:: Task ::
Below are records to repeat exactly; copy them without the pictures.

Excerpted records: Begin

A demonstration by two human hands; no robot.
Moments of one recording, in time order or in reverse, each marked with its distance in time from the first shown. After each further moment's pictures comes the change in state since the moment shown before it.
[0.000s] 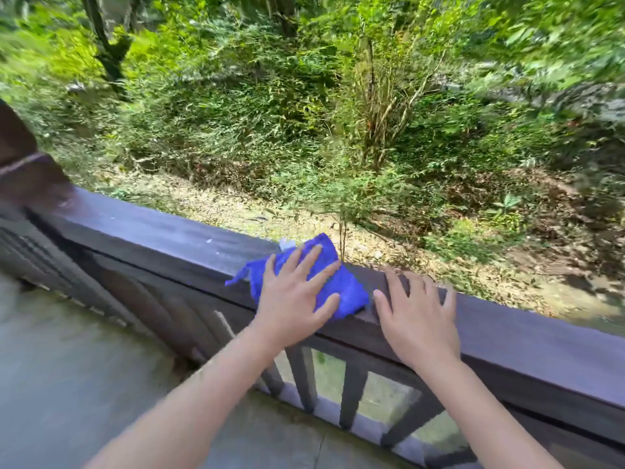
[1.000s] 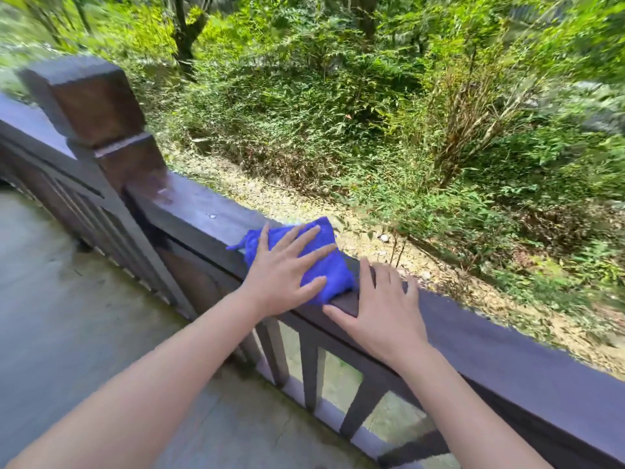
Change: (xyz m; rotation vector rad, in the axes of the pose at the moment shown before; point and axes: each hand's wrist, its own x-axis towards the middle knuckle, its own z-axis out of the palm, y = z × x) left_hand 0.011 -0.228 -0.021 0.064 0.004 -0.033; right_hand 0.072 -0.217 0.033 0.056 -0.061 -0.326
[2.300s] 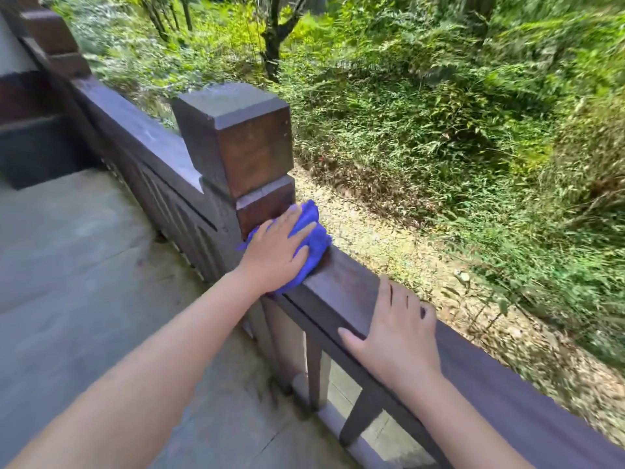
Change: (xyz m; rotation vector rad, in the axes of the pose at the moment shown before) left_hand 0.032 -0.325 -0.011 0.020 0.037 -0.307; right_hand 0.169 -0.225 0.046 -0.051 -0.038 -0.093
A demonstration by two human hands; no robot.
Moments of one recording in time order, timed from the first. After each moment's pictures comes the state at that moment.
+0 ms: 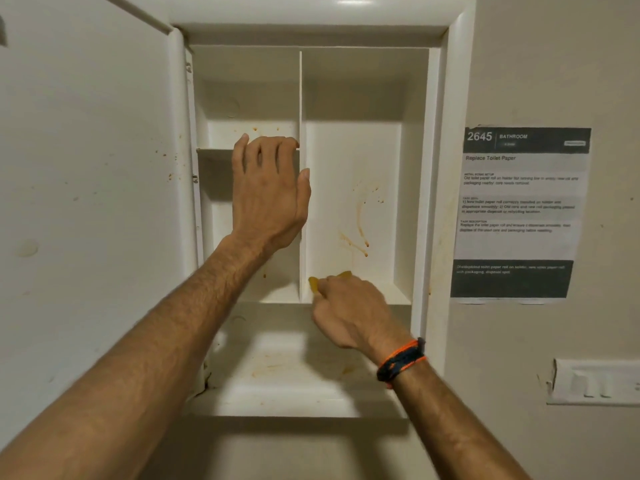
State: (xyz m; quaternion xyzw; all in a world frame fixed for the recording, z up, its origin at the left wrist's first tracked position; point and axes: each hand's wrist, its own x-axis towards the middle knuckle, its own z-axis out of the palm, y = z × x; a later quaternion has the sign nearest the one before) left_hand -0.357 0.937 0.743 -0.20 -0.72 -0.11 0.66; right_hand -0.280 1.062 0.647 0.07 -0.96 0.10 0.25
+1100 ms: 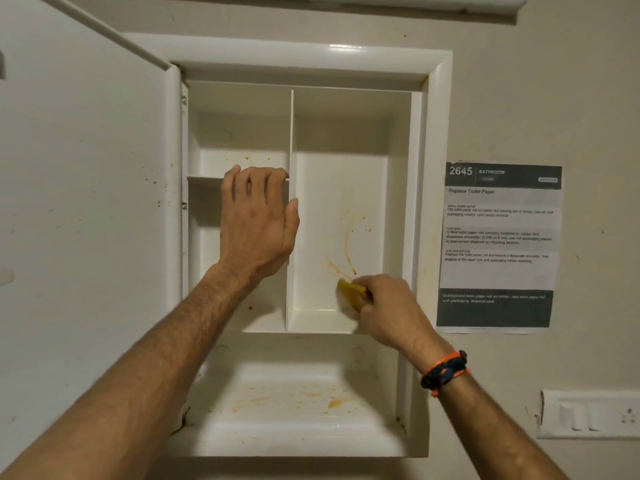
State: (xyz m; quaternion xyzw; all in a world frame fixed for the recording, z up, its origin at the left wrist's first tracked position) left_hand -0.369 0.937 0.742 -0.21 -0.70 -0.12 0.67; right_hand -0.269 1.118 0.677 0.00 -0.93 0.23 0.28
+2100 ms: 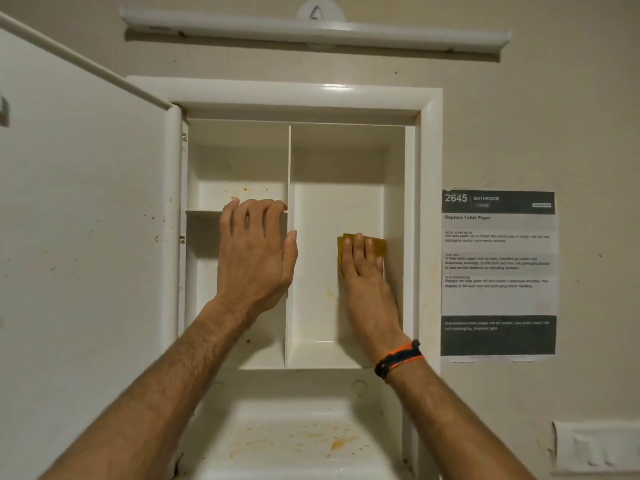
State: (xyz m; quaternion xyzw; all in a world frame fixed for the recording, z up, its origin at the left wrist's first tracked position) left_hand -0.369 0.936 0.742 -0.21 -0.71 -0.11 0.67; right_hand -0.348 1.117 0.691 0.03 -0.88 0.00 0.48
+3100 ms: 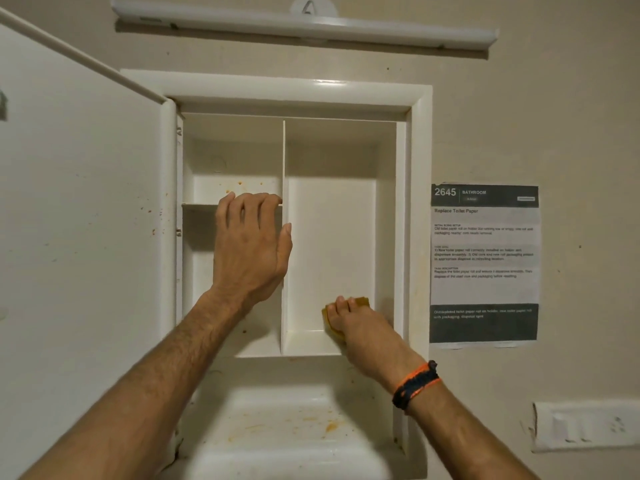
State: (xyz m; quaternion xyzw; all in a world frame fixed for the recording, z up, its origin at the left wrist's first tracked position) left_hand -0.365 0.935 0.742 -0.21 -0.71 -0.12 0.66; right_hand -0.297 1.113 0.663 0.06 -0.96 -0.12 0.25
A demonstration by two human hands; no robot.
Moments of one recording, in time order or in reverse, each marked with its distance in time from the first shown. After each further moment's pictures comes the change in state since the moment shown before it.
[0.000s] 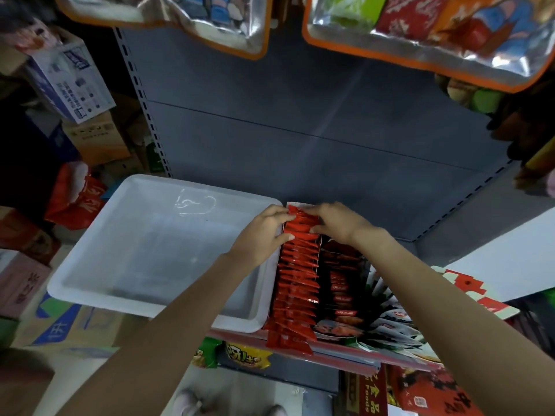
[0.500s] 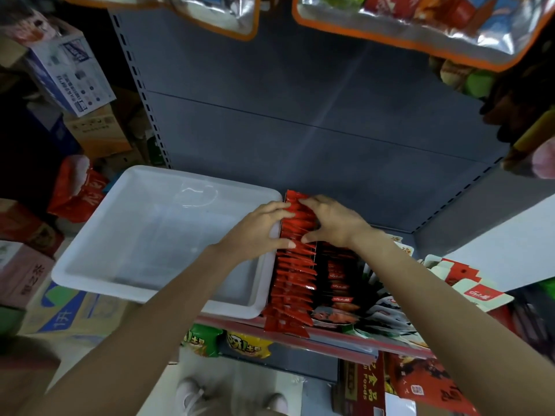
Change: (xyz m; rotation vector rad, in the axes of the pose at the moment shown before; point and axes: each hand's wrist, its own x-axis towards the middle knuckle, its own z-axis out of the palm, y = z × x) left_hand -0.015 0.002 -0.011 0.001 -0.138 0.046; right_hand -0.025 -0.015 0.006 0.009 0.047 0.015
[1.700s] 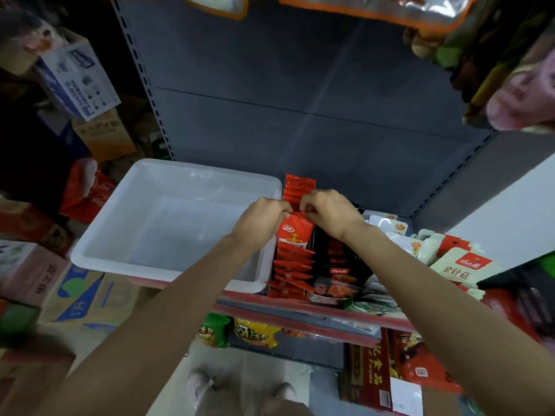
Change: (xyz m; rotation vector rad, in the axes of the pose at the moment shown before) left_hand -0.015 0.025 0.011 0.189 0.099 -0.098; right_hand -0.025 -0.012 0.019 -0.069 0.197 -0.038
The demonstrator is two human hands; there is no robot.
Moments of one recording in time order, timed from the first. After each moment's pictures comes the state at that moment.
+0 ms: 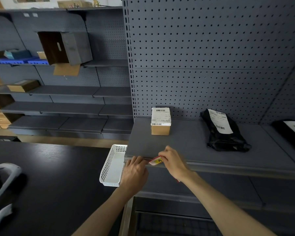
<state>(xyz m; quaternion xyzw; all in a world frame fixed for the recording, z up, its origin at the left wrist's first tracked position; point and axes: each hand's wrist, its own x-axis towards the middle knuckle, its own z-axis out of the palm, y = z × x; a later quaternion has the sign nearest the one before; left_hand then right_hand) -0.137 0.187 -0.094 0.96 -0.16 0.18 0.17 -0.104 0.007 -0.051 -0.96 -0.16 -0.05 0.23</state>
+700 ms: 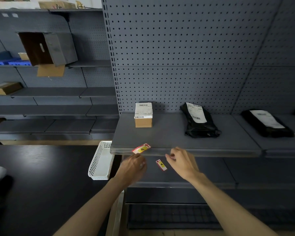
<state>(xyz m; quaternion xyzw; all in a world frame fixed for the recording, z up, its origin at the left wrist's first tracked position) -0.179 0.144 -0.070 0.95 -0.22 0.11 0.20 -0.186 -0.077 -0.041 -0.98 -0.06 -0.11 0.17</state>
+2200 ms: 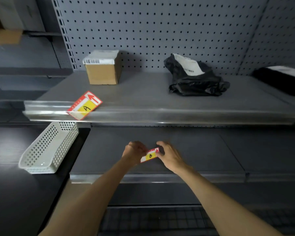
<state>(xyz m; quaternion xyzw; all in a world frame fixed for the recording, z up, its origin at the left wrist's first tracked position) -0.027 -0.003 -0.319 0.90 -0.01 -0.05 0.42 -0.063 -0.171 -0.317 -0.95 -0.05 -0.02 0.31</state>
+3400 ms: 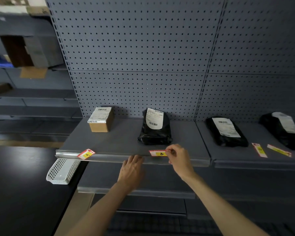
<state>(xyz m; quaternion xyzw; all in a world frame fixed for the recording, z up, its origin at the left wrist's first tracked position) -0.173 -0.104 -0.081 0.98 -0.16 0.07 0.09 -0.169 -0.306 -0.034 -0.88 -0.03 -0.12 0.46</state>
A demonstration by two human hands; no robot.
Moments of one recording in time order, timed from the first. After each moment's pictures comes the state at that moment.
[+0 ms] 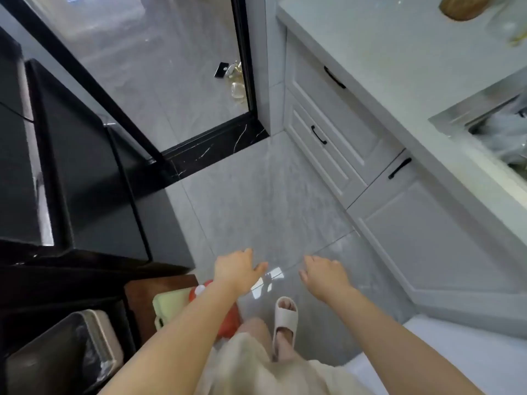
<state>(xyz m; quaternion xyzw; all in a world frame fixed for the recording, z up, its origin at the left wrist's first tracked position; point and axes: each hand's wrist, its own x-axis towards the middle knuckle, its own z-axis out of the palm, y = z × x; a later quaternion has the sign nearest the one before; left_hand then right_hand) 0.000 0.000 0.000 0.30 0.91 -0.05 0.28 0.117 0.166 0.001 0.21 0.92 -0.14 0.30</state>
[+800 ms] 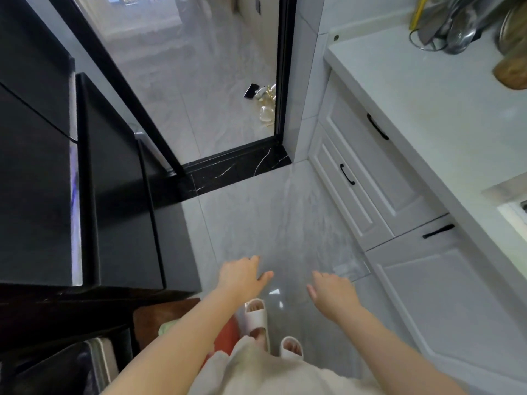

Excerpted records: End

:: Answer box ::
A demonstration by two human hands; no robot.
Moments of one recording, in time order or in reverse, each marked with its distance in time from the first shown. After each further moment's pictures comes the change in state since the moment shown before it.
[0.000s] 
[1.000s] 
Change: (xyz m; rotation vector rad, in the axes of the pose at the moment shown before; point and axes: each hand's wrist, its own x-axis towards the middle knuckle, its own z-axis out of the palm, y = z × x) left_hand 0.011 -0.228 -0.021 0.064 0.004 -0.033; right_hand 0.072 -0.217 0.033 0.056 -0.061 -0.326
[2.300s] 
Change: (xyz m; rotation vector rad, in the axes of the pose at the moment shown before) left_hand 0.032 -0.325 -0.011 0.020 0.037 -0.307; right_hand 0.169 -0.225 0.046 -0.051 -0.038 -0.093
A demonstration by two human hands; no robot.
Moments of one recording in time order, timed from the first. After each moment's pictures comes the state at that moment.
+0 ms: 
State: (xyz m; quaternion xyzw; all in a world frame fixed for the recording, z up, its origin at the left wrist's first tracked position; point and axes: each hand's wrist, its own x-axis towards the middle knuckle, its own z-axis out of the palm, y = z × x; a later quaternion has the sign nearest the one before) left_hand -0.357 0.937 0.743 -0.20 -0.72 -0.11 0.66; right_hand -0.280 1.062 0.647 0.07 -0.96 0.10 0.25
+1100 ms: 
State: (xyz m; quaternion xyzw; all in a world frame fixed for the recording, z up, its origin at the left wrist's first tracked position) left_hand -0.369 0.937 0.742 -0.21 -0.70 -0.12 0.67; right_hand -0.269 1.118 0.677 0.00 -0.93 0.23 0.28
+2100 ms: 
State: (xyz m; quaternion xyzw; all in a world frame fixed for the recording, z up, its origin at the left wrist's first tracked position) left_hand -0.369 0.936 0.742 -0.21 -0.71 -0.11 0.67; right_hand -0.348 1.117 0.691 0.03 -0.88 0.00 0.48
+3100 ms: 
State: (xyz m; quaternion xyzw; all in a world frame fixed for the recording, z up, its origin at the left wrist's first tracked position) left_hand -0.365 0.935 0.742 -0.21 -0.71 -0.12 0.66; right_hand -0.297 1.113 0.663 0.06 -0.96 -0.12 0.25
A demonstration by two human hands; no robot.
Moments of one recording, in time order or in reverse, each marked with its distance in time from the first shown. After each further moment's pictures comes the change in state since the moment shown before it.
[0.000s] 
[0.500s] 
Change: (xyz m; rotation vector rad, in the axes of the pose at the moment shown before; point and axes: each hand's wrist, its own x-axis towards the middle knuckle, its own z-axis out of the palm, y = z × x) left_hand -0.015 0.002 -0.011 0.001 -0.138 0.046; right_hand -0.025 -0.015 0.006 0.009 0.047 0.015
[1.700s] 
Change: (xyz m; rotation vector rad, in the axes of the pose at the moment shown before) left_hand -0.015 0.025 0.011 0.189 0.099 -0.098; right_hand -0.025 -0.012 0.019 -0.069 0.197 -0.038
The demonstrator is two human hands; there is no robot.
Moments of one recording in time order, timed from the first. After each moment's pictures comes the state at that moment.
+0 ms: 
<state>(xyz m; quaternion xyzw; all in a world frame fixed for the recording, z up, its origin at the left wrist's first tracked position; point and axes: each hand's wrist, its own x-axis towards the middle knuckle, its own z-axis out of the palm, y = z × x; a later quaternion has the sign nearest the one before; left_hand then right_hand) -0.137 0.187 -0.094 0.96 -0.16 0.18 0.17 -0.104 0.007 -0.051 -0.96 -0.16 -0.05 0.23</state>
+700 ms: 
<state>(xyz m; quaternion xyzw; all in a world frame fixed for the recording, z up, its origin at the left wrist's first tracked position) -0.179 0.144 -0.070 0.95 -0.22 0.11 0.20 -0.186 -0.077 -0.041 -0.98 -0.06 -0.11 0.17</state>
+2200 ms: 
<state>(xyz m; quaternion xyzw; all in a world frame fixed for the recording, z up, its origin at the left wrist's first tracked position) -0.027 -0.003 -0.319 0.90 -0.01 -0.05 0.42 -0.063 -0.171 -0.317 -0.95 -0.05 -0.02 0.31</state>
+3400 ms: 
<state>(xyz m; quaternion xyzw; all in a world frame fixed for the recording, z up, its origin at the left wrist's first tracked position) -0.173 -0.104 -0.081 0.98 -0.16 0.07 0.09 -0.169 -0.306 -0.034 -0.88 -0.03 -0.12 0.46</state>
A demonstration by two human hands; no robot.
Moments of one recording in time order, timed from the first. After each moment's pictures comes the state at that moment.
[+0 ms] 
<state>(xyz m; quaternion xyzw; all in a world frame fixed for the recording, z up, its origin at the left wrist's first tracked position; point and axes: each hand's wrist, its own x-axis towards the middle knuckle, its own z-axis out of the palm, y = z × x; a later quaternion has the sign nearest the one before; left_hand then right_hand) 0.000 0.000 0.000 0.30 0.91 -0.05 0.28 0.117 0.166 0.001 0.21 0.92 -0.14 0.30</state>
[+800 ms] 

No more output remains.